TASK REQUIREMENTS: Repeat the records exactly. Leave out the pictures.

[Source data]
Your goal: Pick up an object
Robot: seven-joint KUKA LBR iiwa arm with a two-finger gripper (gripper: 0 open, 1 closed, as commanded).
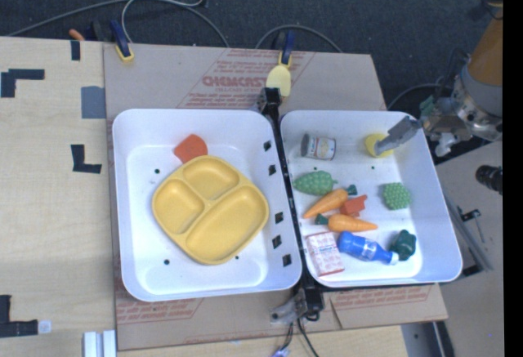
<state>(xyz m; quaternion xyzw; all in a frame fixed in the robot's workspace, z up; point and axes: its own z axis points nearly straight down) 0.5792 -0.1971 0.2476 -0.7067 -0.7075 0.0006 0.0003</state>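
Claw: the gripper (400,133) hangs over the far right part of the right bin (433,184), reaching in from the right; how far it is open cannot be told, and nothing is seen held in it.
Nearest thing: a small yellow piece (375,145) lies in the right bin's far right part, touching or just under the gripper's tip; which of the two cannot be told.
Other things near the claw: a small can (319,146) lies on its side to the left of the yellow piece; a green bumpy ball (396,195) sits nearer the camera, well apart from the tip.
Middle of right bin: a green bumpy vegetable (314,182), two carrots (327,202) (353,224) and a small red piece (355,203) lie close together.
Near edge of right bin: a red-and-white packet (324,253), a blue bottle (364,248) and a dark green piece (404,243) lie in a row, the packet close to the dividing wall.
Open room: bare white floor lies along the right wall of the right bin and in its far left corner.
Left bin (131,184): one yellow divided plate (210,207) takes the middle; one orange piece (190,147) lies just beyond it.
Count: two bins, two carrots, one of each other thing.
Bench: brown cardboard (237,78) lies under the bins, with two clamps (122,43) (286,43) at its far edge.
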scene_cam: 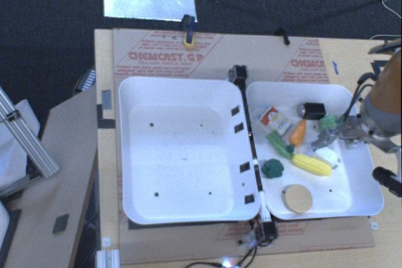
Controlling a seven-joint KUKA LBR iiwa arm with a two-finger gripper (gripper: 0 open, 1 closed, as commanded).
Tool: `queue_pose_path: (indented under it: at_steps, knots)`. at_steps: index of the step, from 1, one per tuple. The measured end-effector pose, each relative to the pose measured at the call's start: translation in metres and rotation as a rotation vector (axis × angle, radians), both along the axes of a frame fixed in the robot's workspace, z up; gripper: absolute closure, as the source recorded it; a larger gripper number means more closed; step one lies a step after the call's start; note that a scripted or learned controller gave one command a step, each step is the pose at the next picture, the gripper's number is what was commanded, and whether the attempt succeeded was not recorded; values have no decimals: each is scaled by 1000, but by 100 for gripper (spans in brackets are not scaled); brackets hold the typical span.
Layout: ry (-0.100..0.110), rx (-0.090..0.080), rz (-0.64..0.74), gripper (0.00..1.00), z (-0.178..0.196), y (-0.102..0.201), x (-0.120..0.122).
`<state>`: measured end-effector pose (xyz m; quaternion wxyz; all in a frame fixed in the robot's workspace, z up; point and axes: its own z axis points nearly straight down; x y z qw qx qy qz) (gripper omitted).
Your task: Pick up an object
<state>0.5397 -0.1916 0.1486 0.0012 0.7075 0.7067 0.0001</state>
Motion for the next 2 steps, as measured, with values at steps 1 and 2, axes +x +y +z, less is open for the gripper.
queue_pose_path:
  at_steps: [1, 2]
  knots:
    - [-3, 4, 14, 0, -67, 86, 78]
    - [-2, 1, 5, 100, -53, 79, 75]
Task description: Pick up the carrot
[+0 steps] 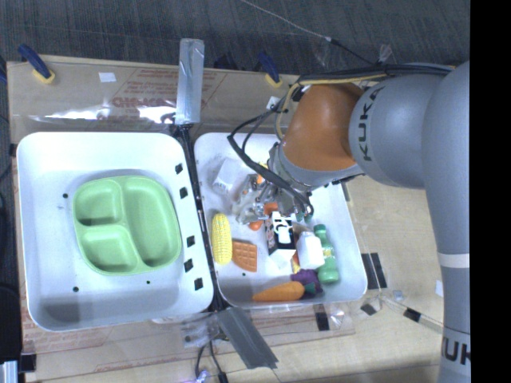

YOUR RESPONSE:
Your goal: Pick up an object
Robot: seven-joint KUKA LBR iiwa arm with a two-finger gripper (gripper: 0 open, 1 closed, as commanded).
<state>(xyz m; quaternion xyzw; all in a frame fixed in the robot's workspace, z up; point and axes: its own z axis points nearly straight down) 0.5792 -0.1971 0.2476 -0.7067 -0.7075 0.0006 0.0003</state>
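Claw: the gripper (400,133) hangs over the far right part of the right bin (433,184), reaching in from the right; how far it is open cannot be told, and nothing is seen held in it.
Nearest thing: a small yellow piece (375,145) lies in the right bin's far right part, touching or just under the gripper's tip; which of the two cannot be told.
Other things near the claw: a small can (319,146) lies on its side to the left of the yellow piece; a green bumpy ball (396,195) sits nearer the camera, well apart from the tip.
Middle of right bin: a green bumpy vegetable (314,182), two carrots (327,202) (353,224) and a small red piece (355,203) lie close together.
Near edge of right bin: a red-and-white packet (324,253), a blue bottle (364,248) and a dark green piece (404,243) lie in a row, the packet close to the dividing wall.
Open room: bare white floor lies along the right wall of the right bin and in its far left corner.
Left bin (131,184): one yellow divided plate (210,207) takes the middle; one orange piece (190,147) lies just beyond it.
Count: two bins, two carrots, one of each other thing.
Bench: brown cardboard (237,78) lies under the bins, with two clamps (122,43) (286,43) at its far edge.
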scene_cam: 
Controlling a seven-joint KUKA LBR iiwa arm with a two-finger gripper (gripper: 0 open, 1 closed, as commanded).
Tool: `queue_pose_path: (indented under it: at_steps, knots)`. at_steps: index of the step, from 1, one per tuple. The measured end-effector pose, each relative to the pose measured at the call's start: translation in metres and rotation as a rotation vector (axis × angle, radians), both along the axes of a frame fixed in the robot's workspace, z up; gripper: absolute closure, as the source recorded it; a larger gripper number means more closed; step one lies a step after the call's start; note that a scripted or learned controller gave one command a step, each step is the pose at the next picture, the gripper's number is what was commanded, and whether the attempt succeeded was not recorded; values have no decimals: each is scaled by 1000, but by 100 for gripper (spans in brackets are not scaled); brackets hold the typical span.
Layout: ry (-0.100..0.110), rx (-0.090..0.080), rz (-0.64..0.74), gripper (0.00..1.00), z (-0.178..0.196), y (-0.102..0.201), x (-0.120..0.122).
`<state>`: measured end-effector pose (xyz m; quaternion wxyz; all in a frame fixed in the robot's workspace, z up; point and axes: its own z axis points nearly straight down; x y z qw qx qy qz) (gripper omitted).
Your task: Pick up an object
<state>0.5397 -0.1916 0.1486 0.0012 0.7075 0.7067 0.0001</state>
Motion for the next 2 steps, as measured, with values at steps 1 and 2, axes +x +y +z, less is open for the gripper.
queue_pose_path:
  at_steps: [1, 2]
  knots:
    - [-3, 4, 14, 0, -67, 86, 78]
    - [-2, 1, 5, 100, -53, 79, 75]
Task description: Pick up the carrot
[+0 steps] 

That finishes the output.